Each line from the one containing "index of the" through the last line of the records below is to be repeated as written, with nothing added.
::::
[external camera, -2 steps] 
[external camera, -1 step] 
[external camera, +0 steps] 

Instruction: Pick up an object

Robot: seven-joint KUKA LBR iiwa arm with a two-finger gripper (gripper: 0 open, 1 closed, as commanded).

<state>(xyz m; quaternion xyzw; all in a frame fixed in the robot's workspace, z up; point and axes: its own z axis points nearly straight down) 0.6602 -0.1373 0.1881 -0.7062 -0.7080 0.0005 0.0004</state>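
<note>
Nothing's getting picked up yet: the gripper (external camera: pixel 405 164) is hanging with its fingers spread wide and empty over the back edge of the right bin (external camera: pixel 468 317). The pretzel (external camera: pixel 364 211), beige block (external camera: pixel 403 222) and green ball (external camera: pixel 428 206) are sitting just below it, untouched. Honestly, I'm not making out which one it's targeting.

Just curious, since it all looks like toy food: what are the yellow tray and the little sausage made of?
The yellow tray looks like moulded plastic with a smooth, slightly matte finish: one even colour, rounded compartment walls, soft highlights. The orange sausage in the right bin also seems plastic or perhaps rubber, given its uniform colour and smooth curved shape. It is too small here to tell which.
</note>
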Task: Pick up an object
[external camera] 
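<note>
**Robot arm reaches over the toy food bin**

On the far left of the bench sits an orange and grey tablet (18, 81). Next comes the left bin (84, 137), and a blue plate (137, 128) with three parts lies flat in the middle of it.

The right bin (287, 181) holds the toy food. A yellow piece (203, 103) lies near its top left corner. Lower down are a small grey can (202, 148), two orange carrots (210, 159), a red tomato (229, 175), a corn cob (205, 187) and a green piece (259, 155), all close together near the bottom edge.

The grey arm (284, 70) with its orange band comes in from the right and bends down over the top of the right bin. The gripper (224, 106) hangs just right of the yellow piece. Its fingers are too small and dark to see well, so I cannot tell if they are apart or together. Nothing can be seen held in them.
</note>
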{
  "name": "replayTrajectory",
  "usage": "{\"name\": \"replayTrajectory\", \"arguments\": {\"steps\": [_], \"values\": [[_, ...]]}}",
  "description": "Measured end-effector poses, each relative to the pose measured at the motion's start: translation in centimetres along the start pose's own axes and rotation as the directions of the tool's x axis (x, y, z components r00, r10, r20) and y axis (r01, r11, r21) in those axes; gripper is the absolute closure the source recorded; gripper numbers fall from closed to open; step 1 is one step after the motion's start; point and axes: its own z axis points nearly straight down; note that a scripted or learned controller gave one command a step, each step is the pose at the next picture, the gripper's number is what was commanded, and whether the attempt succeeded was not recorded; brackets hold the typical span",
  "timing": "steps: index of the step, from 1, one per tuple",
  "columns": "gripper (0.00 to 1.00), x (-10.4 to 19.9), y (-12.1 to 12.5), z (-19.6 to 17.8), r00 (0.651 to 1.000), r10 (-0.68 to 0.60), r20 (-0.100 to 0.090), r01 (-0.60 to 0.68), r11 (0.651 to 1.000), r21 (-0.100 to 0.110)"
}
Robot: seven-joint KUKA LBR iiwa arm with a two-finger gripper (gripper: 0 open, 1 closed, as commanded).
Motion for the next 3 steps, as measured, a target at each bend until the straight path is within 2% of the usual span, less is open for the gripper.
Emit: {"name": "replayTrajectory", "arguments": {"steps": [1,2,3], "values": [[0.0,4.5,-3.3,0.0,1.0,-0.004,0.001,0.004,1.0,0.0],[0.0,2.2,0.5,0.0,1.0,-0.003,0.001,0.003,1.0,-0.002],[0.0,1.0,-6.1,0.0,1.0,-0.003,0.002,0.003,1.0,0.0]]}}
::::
## ANSWER SPACE
  "timing": "steps: index of the step, from 1, one per tuple",
  "columns": "gripper (0.00 to 1.00), x (-10.4 to 19.9), y (-12.1 to 12.5), z (-19.6 to 17.8), r00 (0.651 to 1.000), r10 (-0.68 to 0.60), r20 (-0.100 to 0.090), r01 (-0.60 to 0.68), r11 (0.651 to 1.000), r21 (-0.100 to 0.110)"
}
Robot: seven-joint KUKA LBR iiwa arm with a two-finger gripper (gripper: 0 open, 1 closed, as commanded).
Motion for the next 3 steps, as measured, a target at each bend until the straight path is within 2% of the usual span, less is open for the gripper.
Emit: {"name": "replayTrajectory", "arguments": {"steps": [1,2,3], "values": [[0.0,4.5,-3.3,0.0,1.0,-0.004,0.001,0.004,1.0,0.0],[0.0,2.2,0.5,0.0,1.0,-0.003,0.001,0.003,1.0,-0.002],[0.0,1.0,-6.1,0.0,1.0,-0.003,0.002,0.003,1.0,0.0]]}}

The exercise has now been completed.